The defenders of this technology often argue that, despite the high purchase and maintenance price, robot-assisted surgery has advantages such as shorter duration of operations or shorter recovery time for patients. But published research does not confirm these facts either. In June 2021, the magazine Annals of Internal Medicine published a research over 50 studies looking at nearly 5,000 robotic surgery patients. The authors concluded that there is no difference between robotic-assisted surgery and laparoscopy in the likelihood of complications even in the long term. And he also points out that, for example, in gynecological surgery, robotic operations increased their duration by 13% compared to laparoscopic ones. And a study signed by researchers from the University of California at San Diego, published in March 2022, ensures that following ten years of using a robot as a surgical assistant in their hospital, patients operated on with it remain hospitalized longer than those who have been operated on laparoscopically.

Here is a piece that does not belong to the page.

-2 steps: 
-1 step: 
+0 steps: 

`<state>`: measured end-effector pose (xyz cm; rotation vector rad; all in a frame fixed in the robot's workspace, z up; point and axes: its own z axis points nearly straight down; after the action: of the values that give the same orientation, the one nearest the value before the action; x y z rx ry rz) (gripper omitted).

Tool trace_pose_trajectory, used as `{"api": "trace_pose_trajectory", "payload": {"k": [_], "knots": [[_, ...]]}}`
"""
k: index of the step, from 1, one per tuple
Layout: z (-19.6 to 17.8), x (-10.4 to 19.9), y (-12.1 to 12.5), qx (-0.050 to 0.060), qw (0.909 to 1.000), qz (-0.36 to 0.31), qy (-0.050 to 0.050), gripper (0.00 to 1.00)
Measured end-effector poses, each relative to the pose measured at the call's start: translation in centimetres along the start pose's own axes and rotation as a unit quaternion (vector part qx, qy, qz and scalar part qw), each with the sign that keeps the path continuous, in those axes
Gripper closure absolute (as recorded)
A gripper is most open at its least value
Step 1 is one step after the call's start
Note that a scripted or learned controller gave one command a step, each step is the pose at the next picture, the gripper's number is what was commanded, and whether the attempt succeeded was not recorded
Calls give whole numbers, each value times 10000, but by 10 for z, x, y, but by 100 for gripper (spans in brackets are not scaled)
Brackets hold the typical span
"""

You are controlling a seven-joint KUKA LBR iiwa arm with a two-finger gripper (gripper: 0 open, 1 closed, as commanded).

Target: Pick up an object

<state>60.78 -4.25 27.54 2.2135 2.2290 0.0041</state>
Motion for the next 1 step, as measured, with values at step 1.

Nor can technical failures be ignored because, following all, the robot surgeon is just a machine and these also fail. Other study published in 2016 analyzed the technical problems encountered in robot-assisted surgeries following fourteen years of use: in the cases analyzed they found that 10.4% of the surgeries had to be interrupted due to some technical failure that forced the robot to be reprogrammed, restart the system or directly continue with the surgery by conventional procedures without the assistance of the robot.

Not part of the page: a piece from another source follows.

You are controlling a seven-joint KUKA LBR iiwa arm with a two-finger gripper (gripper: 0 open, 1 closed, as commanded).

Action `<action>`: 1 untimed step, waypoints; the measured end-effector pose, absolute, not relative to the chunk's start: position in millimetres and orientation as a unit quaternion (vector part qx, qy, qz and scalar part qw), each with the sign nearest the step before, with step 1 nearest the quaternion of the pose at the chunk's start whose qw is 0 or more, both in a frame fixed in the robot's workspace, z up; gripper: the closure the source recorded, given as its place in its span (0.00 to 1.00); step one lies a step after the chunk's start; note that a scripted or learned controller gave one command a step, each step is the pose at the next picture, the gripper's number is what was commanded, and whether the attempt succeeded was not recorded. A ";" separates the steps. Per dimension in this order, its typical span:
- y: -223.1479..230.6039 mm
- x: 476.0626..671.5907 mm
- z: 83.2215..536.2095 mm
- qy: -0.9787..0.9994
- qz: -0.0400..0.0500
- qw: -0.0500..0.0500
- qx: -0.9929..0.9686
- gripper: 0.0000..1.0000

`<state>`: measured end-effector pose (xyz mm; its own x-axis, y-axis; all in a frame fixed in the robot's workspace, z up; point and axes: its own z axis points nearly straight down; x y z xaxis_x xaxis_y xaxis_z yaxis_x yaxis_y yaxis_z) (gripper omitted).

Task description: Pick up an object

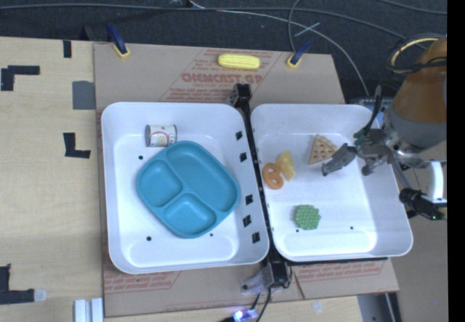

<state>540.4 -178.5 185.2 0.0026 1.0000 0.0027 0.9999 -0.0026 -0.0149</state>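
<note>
The pizza slice (321, 148) lay in the right bin (378, 240), near its upper middle, with the end effector (352, 161) just to its right and apparently a little above the bin floor. The end effector's two dark fingers (337, 162) were spread apart and held nothing; one pointed left toward the slice, its tip close beside it. Left of the slice sat a yellow piece (285, 164) touching an orange ring (273, 176), both near the bin's left wall. A green ball (307, 216) rested lower down, well apart from the others, in the bin's middle. The left bin (116, 240) held a blue tray (187, 187) with three compartments, lying tilted, and a small can (160, 135) on its side just above the tray. Beyond the bins, a corn cob (239, 62) lay on the cardboard (160, 73) covering the table (36, 204). Cables (240, 11) ran across the dark floor behind.
</note>
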 end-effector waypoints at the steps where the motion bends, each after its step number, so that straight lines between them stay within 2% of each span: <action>1: -178.3 543.8 192.3 -0.707 0.001 0.001 -0.707 0.00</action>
<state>543.8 -178.3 192.3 -0.0010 1.0000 0.0000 1.0000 0.0010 -0.0020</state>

But according to Julio Mayol, medical director of the San Carlos Clinical Hospital of Madrid and president of the Spanish Society of Surgical Research, “robots can help us reduce the variability of practice and increase the safety of surgery. It is true that their price is high, but that is going to change from now on because Da Vinci’s patents end and as there is going to be more competition, they will be cheaper”.

Mayol acknowledges that the current situation is not ideal: “It is debatable how they are being used. We should have defined a group of patients with characteristics that allow us to understand how this technology can be implemented in the best possible way. For that we would need to work in a network, as is done with transplants, that there are some centers that transplant and patients who need a transplant are sent to them. That’s what you have to organize with robotic-assisted surgery, but that’s hard.”

But despite the fact that this does not happen, the drop in the price of robots and the entry on the scene of new models from other companies will make their implementation jump in the coming years. The 65,000 operations carried out in Spain with robots in these seventeen years are a very small part of the surgeries carried out in our country, 3,600,000 in 2019, but it is indisputable that there will be more and more. As Mayol sums it up: “If you want to be part of the evolution of surgery, you can’t just watch it”.